State Variables and Equation of State
By State variables are physical quantities that describe the state of a thermodynamic system. They are called "state" variables because they define the current state of the system and are independent of how the system reached that state.
The most common state variables are temperature T, pressure P, volume V, and the number of particles n in the system. Other examples of state variables include internal energy U and entropy S.
The values of state variables determine the behavior of the system. For example, the temperature and pressure of a gas in a container determine the gas's volume and how it will interact with the walls of the container. The state variables also allow us to calculate other thermodynamic properties, such as heat capacity, thermal conductivity, and coefficient of thermal expansion.
All physical quantities are not state variables. For example, work and heat are not state variables, since their values depend on how the system reached a particular state.
An equation of state relates the state variables with each other. This relationship allows us to calculate one state variable from the others. The ideal gas law is an example of an equation of state that relates the pressure, volume, and temperature of an ideal gas: \begin{align} PV = nRT \end{align} where P is the pressure of the gas, V is its volume, n is the number of moles of gas, R is the gas constant, and T is the temperature of the gas in Kelvin.
Other equations of state include the van der Waals equation for real gases \begin{align} \left(P+a\frac{n^2}{V^2}\right)(V-nb)=nRT \end{align} where $a$ and $b$ are constants.
Problems from IIT JEE
Problem (IIT JEE 1997): The equation of state of a real gas is given by \begin{align} \left( p+\frac{a}{V^2}\right) (V-b)=RT, \end{align} where $p$, $V$ and $T$ are pressure, volume and temperature respectively and $R$ is the universal gas constant. The dimensions of the constant $a$ in this equation is________
Solution: The dimensions of $\frac{a}{V^2}$ and $p$ are same.
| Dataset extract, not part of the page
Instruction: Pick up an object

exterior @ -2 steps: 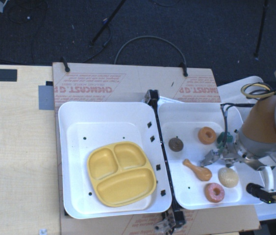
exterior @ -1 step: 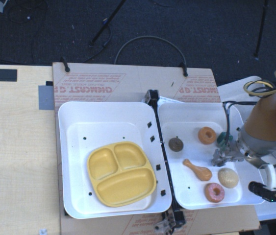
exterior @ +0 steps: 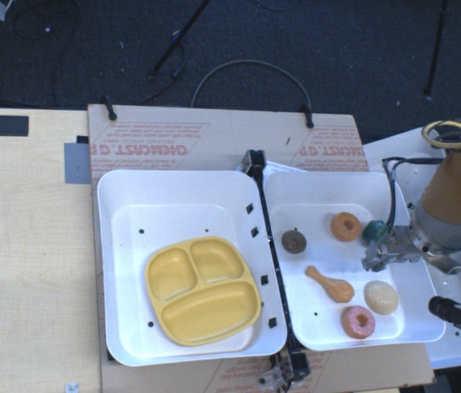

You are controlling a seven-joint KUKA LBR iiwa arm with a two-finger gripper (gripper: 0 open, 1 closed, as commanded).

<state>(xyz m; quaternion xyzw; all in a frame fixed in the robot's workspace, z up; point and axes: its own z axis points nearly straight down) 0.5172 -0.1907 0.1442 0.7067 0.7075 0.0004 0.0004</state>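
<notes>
- There are 2 white bins side by side on the bench: the left bin [exterior: 124, 195] and the right bin [exterior: 320, 191]
- The landmark here is the yellow tray [exterior: 203, 291], which lies flat in the left bin and has 3 sections
- All the small things lie in the right bin, off to the right of the yellow tray
- The dark brown round thing [exterior: 294, 241] is the small thing nearest the tray, up and to the right of it
- The orange donut [exterior: 345, 226] is farther right than the brown thing and a bit higher
- The tan drumstick [exterior: 331, 284] lies right of the tray, level with its middle
- The cream ball [exterior: 381, 296] is just past the drumstick, farther from the tray
- The pink donut [exterior: 359, 322] is right of the tray's bottom part, just below the cream ball
- A teal thing [exterior: 374, 232] sits far right of the tray, right beside the gripper
- The gripper [exterior: 380, 256] is low over the right bin's right side, far from the tray, between the teal thing and the cream ball
- I cannot tell how wide the jaws are or if they have hold of anything
- The arm [exterior: 451, 188] comes in from the right, the side away from the tray
</notes>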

Thus, $[a]=[pV^2]=[\mathrm{ML^5T^{-2}}]$.
Problem (JEE Mains 2021): In thermodynamics, heat and work are
- point functions
- path functions
- intensive thermodynamic state variables
- extensive thermodynamic state variables
Problem (IIT JEE 2008): An ideal gas is expanding such that $PT^2=\text{constant}$. The coefficient of volume expansion of the gas is
- $1/T$
- $2/T$
- $3/T$
- $4/T$
Solution: The coefficient of volume expansion is defined as \begin{align} & \gamma=\frac{1}{V}\frac{\mathrm{d}V}{\mathrm{d}T}. \end{align} The ideal gas equation, $PV=nRT$, gives $P=nRT/V$. Substitute $P$ in $PT^2=\text{constant}$ to get \begin{align} & V=kT^3, \end{align} for some constant $k$. Differentiate above equation with respect to $T$ and substitute in the first equation to get $\gamma=3/T$.